Credit: Google

(Tech Xplore)—Google has said the TPU beat Nvidia and Intel. Let's explain that. There is so much to explain. TPU stands for Tensor Processing Unit. This is described by a Google engineer as "an entirely new class of custom machine learning accelerator."

OK, but what exactly is a TPU? IEEE Spectrum: "Google's Tensor Processing Unit is a printed-circuit card, which inserts into existing servers and acts as a co-processor, one tailored for neural-network calculations."

It beat Xeon (Intel) and Nvidia GPU in machine learning tests—not only that but beat them by an order of magnitude, reports said—that is the TPU is claimed as an order of magnitude faster than contemporary CPUs and GPUs with relative performance per watt even larger.

As important, Google revealed details about how its custom TTPU speeds up machine learning, said InfoWorld.

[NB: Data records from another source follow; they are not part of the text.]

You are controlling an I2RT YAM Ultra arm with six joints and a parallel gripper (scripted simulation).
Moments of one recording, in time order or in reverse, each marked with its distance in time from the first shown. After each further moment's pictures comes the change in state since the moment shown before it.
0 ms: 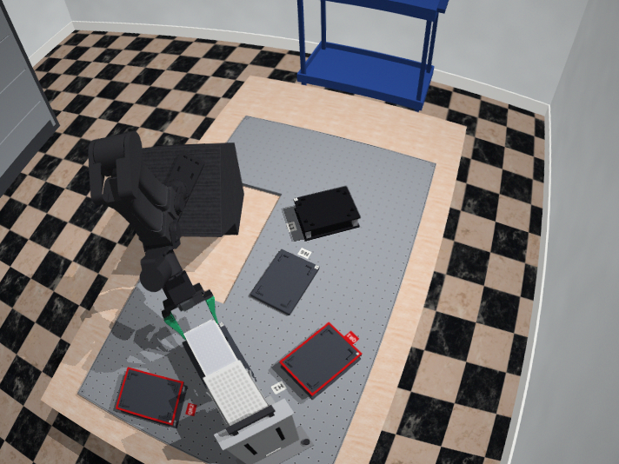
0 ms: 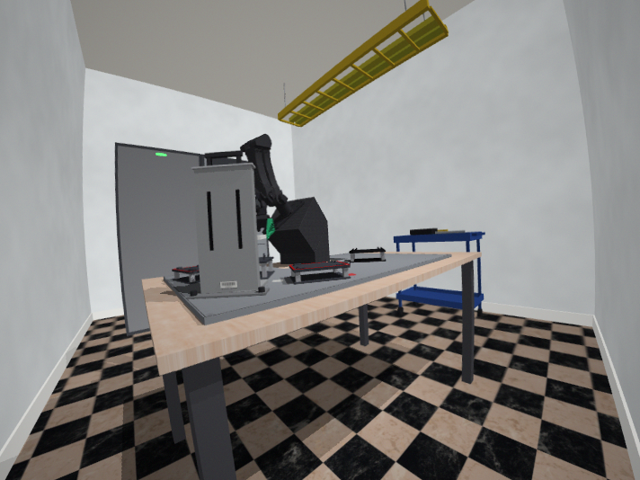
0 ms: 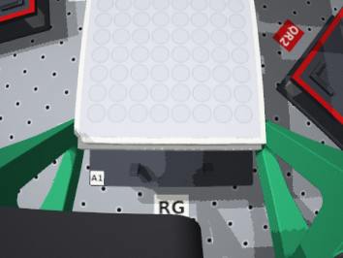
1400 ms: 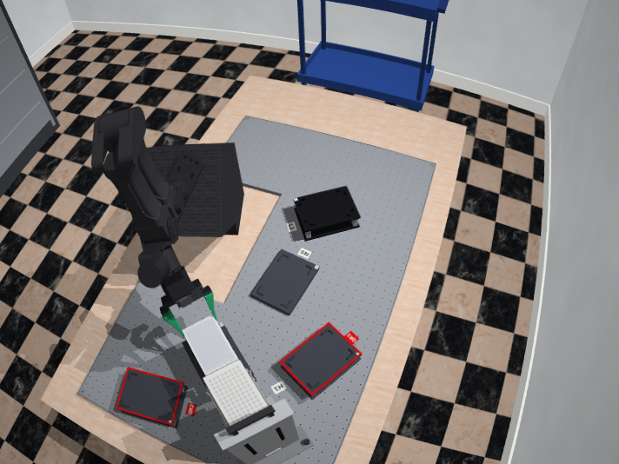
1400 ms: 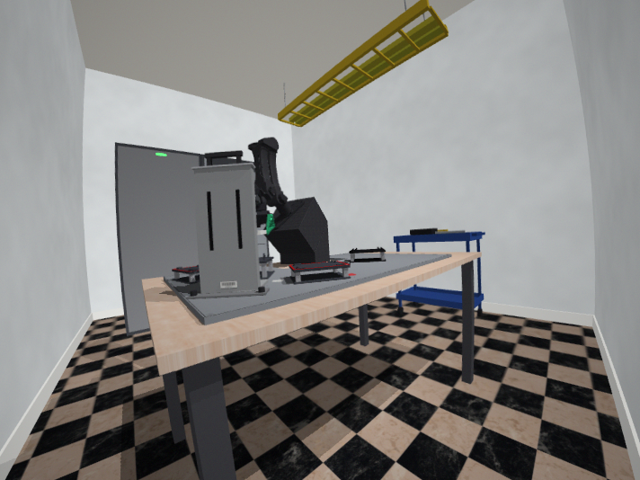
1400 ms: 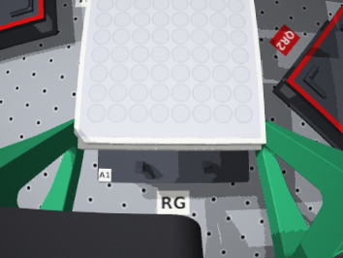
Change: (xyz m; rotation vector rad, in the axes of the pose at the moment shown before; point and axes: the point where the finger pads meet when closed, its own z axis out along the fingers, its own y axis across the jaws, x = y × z) arm -0.011 0.001 -0.013 -0.004 0.007 0.001
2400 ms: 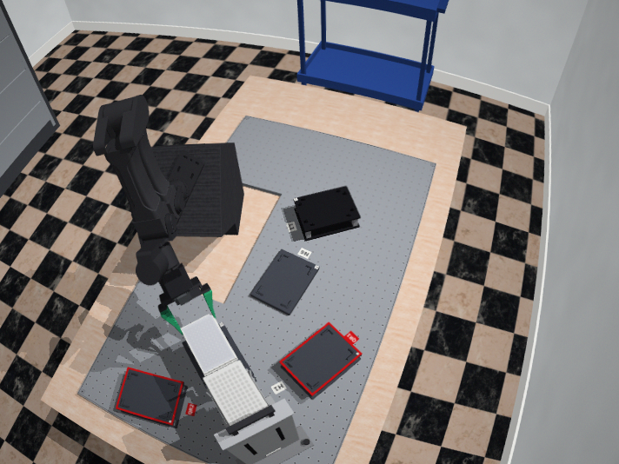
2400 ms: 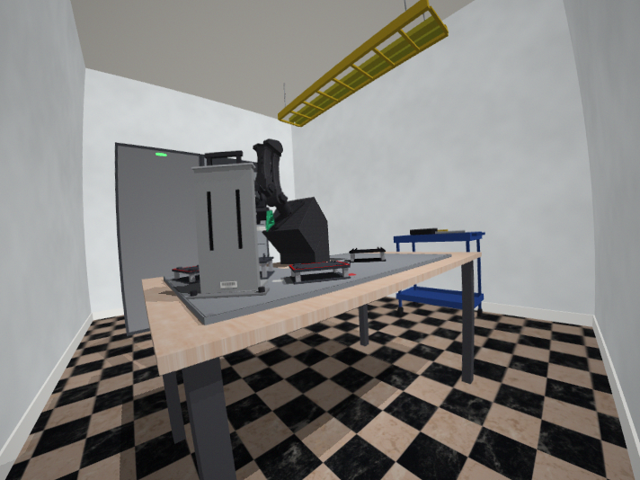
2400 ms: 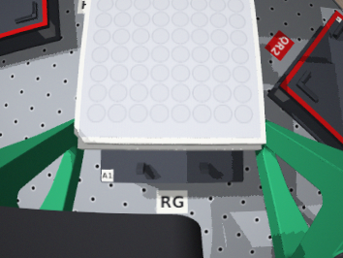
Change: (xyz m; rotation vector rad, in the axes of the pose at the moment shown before) arm -0.010 -0.001 -0.009 0.003 0.000 -0.001
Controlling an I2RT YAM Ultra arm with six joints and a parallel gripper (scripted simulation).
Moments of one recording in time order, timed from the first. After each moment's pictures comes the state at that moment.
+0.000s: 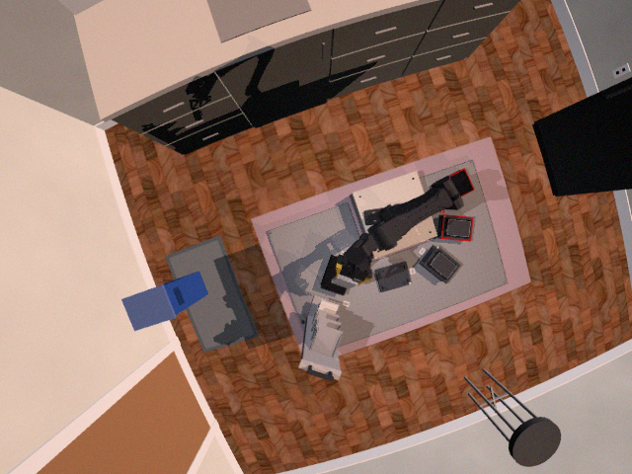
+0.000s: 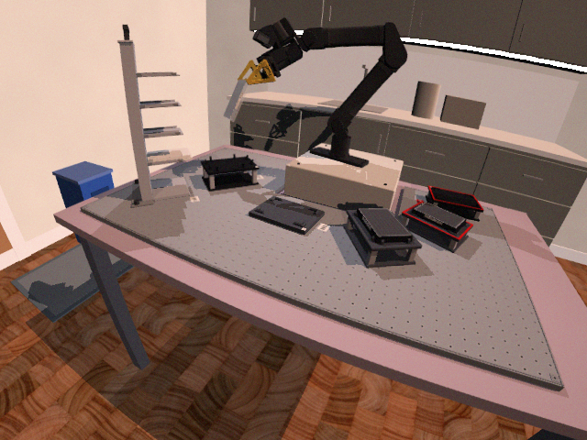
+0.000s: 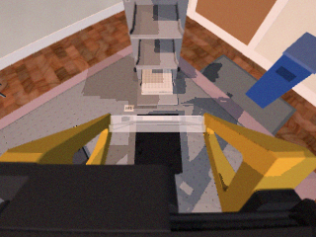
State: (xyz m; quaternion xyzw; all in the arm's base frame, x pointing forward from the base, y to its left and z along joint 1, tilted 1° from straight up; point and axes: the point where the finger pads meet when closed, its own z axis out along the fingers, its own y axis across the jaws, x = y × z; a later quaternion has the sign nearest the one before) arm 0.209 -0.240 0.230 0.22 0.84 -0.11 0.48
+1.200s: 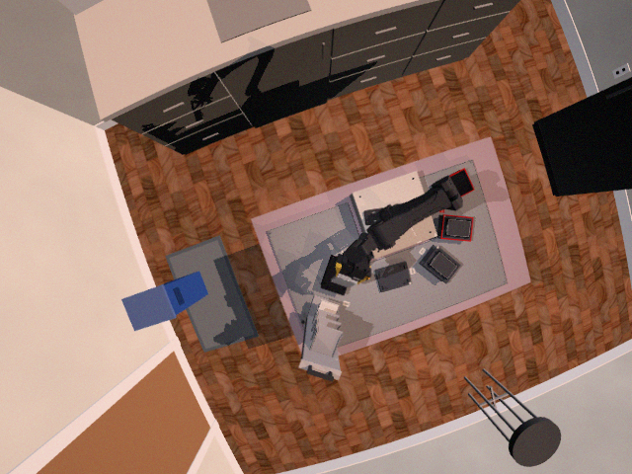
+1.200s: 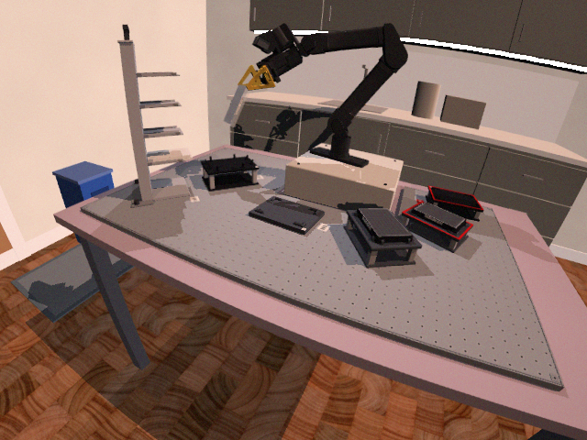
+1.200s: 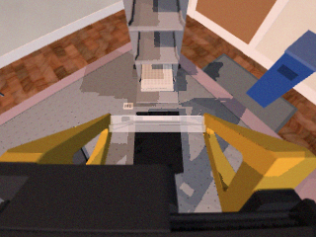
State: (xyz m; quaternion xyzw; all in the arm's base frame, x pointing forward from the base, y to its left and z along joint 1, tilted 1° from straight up) arm 0.209 -0.240 0.214 0.22 0.84 -0.11 0.48
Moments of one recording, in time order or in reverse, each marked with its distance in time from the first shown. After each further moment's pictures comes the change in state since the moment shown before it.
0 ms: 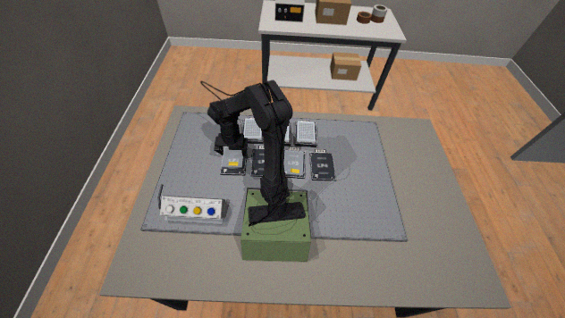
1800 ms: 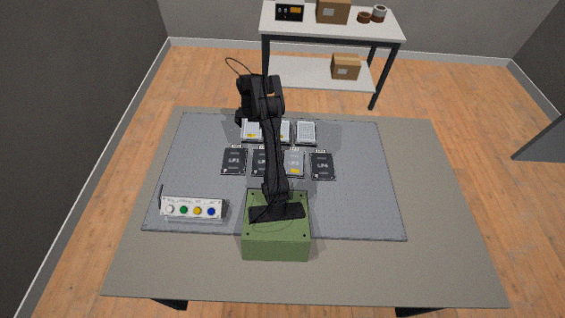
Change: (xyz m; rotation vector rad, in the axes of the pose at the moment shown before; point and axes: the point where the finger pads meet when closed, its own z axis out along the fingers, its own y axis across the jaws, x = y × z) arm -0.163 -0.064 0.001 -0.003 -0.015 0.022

Serdar Yegulalp, Senior Writer, InfoWorld, said the company "is providing details of exactly how much juice a TPU can provide for machine learning, courtesy of a paper that delves into the technical aspects.

Rick Merritt, EE Times, said the paper "gives a deep dive into the TPU and benchmarks showing that it is at least 15 times faster and delivers 30 times more performance/watt than the merchant chips."

One of the hardware engineers, Norm Jouppi, on Wednesday wrote a blog about the chip, "Quantifying the performance of the TPU, our first machine learning chip."

He said, "Today, [Wednesday] in conjunction with a TPU talk for a National Academy of Engineering meeting at the Computer History Museum in Silicon Valley, we're releasing a study that shares new details on these custom chips."

The blog is useful reading because, beyond benchmarks, Jouppi is able to deliver a scenario in which TPUs would play a role.

"The need for TPUs really emerged about six years ago, when we started using computationally expensive deep learning models in more and more places throughout our products. The computational expense of using these models had us worried. If we considered a scenario where people use Google voice search for just three minutes a day and we ran deep neural nets for our speech recognition system on the processing units we were using, we would have had to double the number of Google data centers!"

And TPU faces that challenge. "TPUs allow us to make predictions very quickly, and enable products that respond in fractions of a second. TPUs are behind every search query; they power accurate vision models that underlie products like Google Image Search, Google Photos and the Google Cloud Vision API..."

Senior Editor David Schneider, IEEE Spectrum: "The TPU is built for doing inference, having hardware that operates on 8-bit integers rather than higher-precision floating-point numbers."

This is what Thomas Claburn in The Register had to say about its inference role:

"The internet king assembled a team to produce a custom chip capable of handling part of its neural network workflow known as inference, which is where the software makes predictions based on data developed through the time-consuming and computationally intensive training phase. The processor sits on the PCIe bus and accepts commands from the host CPU: it is akin to a yesteryear discrete FPU or math coprocessor, but obviously souped up to today's standards."

Google has deployed TPU in its data centers since early in 2015.The benchmark tests used to reach these conclusions, said Schneider, were based on "a half dozen of the actual kinds of neural-network programs that people are running at Google data centers."

A team of more than 70 engineers contributed to the TPU, said Merritt.("It really does take a village to design, verify, implement and deploy the hardware and software of a system like this," remarked Jouppi.)

The paper is titled "In-Datacenter Performance Analysis of a Tensor Processing Unit."

Why it matters: "Google's approach will influence future development of machine learning powered by custom silicon," said InfoWorld.

"It ought to be clear by now that custom silicon for will drive the development of both the hardware and software sides of the equation. It's also clear Google and others have barely begun exploring what's possible."